Terms of Payment

Terms of Payment

Terms of payment refers to the manner by which the seller will be paid for his goods. Terms of payment can range from insisting on cash in advance to conventional billing of regular customers on, say, a monthly basis. Payment can also be in the form of another good, which is known as bartering or countertrade.

The payment can be made in the followings ways

Open Account

This is the least secure method of trading for the exporter, but the most attractive to buyers. Goods are shipped and documents are remitted directly to the buyer, with a request for payment at the appropriate time (immediately, or at an agreed future date). An exporter has little or no control over the process, except for imposing future trading terms and conditions on the buyer. Clearly, this payment method is the most advantageous for the buyer, in cash flow and cost terms. As a consequence, Open Account trading should only be considered when an exporter is sufficiently confident that payment will be received.

Advance Payment

The most secure method of trading for exporters and, consequently the least attractive for buyers. Payment is expected by the exporter, in full, prior to goods being shipped.

As one might imagine, having covered the two extremes of payment risk for both the importer and exporter, commercial decisions have to be made and this usually results in selecting one of the middle rungs of the ladder. This is where banking products such as Bills for Collection and Letters of Credit come in to play.

Bills for Collection

More secure for an exporter than Open Account trading, as the exporter’s documentation is sent from a Canadian bank to the buyer’s bank. This invariably occurs after shipment and contains specific instructions that must be obeyed. Should the buyer fail to comply, the exporter does, in certain circumstances, retain title to the goods, which may be recoverable. The buyer’s bank will act on instructions provided by the exporter, via their own bank, and often provides a useful communication route through which disputes are resolved.
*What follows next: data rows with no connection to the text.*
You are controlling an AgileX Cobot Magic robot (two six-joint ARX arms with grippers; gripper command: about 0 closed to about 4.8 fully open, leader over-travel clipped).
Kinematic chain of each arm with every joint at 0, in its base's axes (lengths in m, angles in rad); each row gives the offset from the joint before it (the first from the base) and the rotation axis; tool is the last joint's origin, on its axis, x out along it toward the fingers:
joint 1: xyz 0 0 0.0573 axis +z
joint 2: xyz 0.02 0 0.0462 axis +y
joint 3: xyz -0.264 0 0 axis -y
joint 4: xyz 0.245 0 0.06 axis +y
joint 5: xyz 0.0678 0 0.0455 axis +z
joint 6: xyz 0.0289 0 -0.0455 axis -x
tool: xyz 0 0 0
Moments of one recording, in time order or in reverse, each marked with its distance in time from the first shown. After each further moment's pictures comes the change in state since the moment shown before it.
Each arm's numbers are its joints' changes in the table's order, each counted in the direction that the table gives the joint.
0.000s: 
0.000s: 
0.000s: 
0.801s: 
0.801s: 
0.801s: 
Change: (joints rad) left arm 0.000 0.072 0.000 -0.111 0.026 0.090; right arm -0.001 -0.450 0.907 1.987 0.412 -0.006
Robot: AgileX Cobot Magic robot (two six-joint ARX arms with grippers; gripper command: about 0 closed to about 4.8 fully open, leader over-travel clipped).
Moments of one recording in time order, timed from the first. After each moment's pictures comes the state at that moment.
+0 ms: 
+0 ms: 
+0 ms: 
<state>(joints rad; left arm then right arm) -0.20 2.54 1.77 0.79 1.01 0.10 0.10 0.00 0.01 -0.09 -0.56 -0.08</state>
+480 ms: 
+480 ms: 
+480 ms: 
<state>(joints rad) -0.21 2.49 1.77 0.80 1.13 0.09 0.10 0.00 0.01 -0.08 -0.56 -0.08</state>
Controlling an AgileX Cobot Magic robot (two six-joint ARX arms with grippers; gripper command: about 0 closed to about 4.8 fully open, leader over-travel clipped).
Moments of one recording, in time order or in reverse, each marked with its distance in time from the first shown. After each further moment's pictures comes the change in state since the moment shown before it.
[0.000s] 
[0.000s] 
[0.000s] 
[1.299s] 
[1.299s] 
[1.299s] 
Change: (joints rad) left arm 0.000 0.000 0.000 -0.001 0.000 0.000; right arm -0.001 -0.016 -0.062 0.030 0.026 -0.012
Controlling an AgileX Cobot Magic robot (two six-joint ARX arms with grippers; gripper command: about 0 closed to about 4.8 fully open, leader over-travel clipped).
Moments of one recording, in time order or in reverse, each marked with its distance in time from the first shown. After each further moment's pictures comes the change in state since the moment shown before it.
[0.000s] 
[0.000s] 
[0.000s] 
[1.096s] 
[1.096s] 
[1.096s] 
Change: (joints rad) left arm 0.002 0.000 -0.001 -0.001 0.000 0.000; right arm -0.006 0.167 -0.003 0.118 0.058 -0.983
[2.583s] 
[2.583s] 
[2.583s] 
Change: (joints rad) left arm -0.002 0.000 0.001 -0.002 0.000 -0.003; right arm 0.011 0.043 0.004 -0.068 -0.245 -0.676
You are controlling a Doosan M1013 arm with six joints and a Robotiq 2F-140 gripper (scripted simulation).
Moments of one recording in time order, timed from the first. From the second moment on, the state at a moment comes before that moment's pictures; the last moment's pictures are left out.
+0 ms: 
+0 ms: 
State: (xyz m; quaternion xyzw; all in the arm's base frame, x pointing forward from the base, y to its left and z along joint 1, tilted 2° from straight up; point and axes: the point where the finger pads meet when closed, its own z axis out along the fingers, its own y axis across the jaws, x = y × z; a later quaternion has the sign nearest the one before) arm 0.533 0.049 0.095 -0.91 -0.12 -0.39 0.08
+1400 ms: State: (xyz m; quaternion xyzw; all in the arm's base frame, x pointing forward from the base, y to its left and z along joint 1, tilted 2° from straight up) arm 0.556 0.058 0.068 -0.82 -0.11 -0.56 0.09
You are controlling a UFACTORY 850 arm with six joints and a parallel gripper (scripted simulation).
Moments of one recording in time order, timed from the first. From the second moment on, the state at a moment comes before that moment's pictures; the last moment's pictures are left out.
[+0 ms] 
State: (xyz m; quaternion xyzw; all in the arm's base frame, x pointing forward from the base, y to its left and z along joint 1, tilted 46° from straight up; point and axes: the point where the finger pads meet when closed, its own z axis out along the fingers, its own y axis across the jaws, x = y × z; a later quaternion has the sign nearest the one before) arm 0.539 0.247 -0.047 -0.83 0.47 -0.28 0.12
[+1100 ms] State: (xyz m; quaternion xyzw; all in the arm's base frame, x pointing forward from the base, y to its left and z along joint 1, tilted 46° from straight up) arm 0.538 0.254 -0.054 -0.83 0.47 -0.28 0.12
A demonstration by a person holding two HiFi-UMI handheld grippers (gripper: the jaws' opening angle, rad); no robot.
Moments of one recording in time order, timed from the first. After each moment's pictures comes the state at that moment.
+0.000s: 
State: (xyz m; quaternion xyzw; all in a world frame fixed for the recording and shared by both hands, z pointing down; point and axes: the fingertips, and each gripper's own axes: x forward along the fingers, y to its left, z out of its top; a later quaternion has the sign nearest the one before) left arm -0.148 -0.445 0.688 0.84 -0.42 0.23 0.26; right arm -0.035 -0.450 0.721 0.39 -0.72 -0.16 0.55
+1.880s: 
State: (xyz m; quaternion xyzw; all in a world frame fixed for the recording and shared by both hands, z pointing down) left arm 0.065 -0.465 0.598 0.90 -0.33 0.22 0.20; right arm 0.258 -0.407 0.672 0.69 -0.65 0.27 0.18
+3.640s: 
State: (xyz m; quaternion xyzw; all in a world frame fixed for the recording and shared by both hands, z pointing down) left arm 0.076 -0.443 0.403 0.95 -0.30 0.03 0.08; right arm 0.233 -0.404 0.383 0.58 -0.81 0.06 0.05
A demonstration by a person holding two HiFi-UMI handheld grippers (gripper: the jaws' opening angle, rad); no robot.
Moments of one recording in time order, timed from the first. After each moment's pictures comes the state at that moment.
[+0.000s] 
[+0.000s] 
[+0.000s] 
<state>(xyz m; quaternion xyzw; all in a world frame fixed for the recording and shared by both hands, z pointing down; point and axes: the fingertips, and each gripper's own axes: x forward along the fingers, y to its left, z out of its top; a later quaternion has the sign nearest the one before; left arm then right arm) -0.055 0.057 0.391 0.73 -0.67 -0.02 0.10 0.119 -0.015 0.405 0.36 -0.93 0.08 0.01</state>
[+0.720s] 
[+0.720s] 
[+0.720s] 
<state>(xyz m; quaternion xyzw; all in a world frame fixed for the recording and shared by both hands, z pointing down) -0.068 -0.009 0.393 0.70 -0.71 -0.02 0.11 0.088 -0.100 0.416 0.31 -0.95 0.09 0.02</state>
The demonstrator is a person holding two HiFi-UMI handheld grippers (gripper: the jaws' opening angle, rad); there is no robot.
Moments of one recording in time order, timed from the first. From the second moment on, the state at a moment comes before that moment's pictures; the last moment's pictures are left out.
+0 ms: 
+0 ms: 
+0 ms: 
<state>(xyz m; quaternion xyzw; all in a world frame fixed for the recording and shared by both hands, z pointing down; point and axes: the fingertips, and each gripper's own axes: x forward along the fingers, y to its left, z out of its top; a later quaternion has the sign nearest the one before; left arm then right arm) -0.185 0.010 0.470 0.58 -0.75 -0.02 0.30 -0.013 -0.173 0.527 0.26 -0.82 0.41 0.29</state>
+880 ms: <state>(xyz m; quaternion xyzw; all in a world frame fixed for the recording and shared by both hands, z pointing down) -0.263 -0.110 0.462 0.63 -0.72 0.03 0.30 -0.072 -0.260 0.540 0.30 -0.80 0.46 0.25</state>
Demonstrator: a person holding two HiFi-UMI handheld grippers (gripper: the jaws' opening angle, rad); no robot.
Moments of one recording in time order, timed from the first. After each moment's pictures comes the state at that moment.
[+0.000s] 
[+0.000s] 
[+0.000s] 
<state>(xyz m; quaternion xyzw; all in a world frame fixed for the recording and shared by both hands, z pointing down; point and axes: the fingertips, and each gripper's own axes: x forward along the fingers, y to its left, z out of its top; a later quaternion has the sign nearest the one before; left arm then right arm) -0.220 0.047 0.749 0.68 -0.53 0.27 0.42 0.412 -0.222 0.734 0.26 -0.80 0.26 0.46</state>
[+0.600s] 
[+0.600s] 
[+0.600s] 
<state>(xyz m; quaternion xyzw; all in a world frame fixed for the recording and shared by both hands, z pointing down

Documents against Payment (D/P)

Usually used where payment is expected from the buyer immediately, otherwise known as “at sight”. This process is often referred to as “Cash against Documents”.

Documents against Acceptance (D/A)

Used where a credit period (e.g. 30/60/90 days – ‘sight of document’ or from ‘date of shipment’) has been agreed between the exporter and buyer. The buyer is able to collect the documents against their undertaking to pay on an agreed date in the future, rather than immediate payment. The exporter’s documents are usually accompanied by a “Draft” or “Bill of Exchange” which looks something like a cheque, but is payable by (drawn on) the buyer. When a buyer (drawee) agrees to pay on a certain date, they sign (accept) the draft. It is against this acceptance that documents are released to the buyer. Up until the point of acceptance, the exporter may retain control of the goods, as in the D/P scenario above. However, after acceptance, the exporter is financially exposed until the buyer actually initiates payment through their bank.

Letter of Credit

A letter from a bank guaranteeing that a buyer’s payment to a seller will be received on time and for the correct amount. In the event that the buyer is unable to make payment on the purchase, the bank will be required to cover the full or remaining amount of the purchase.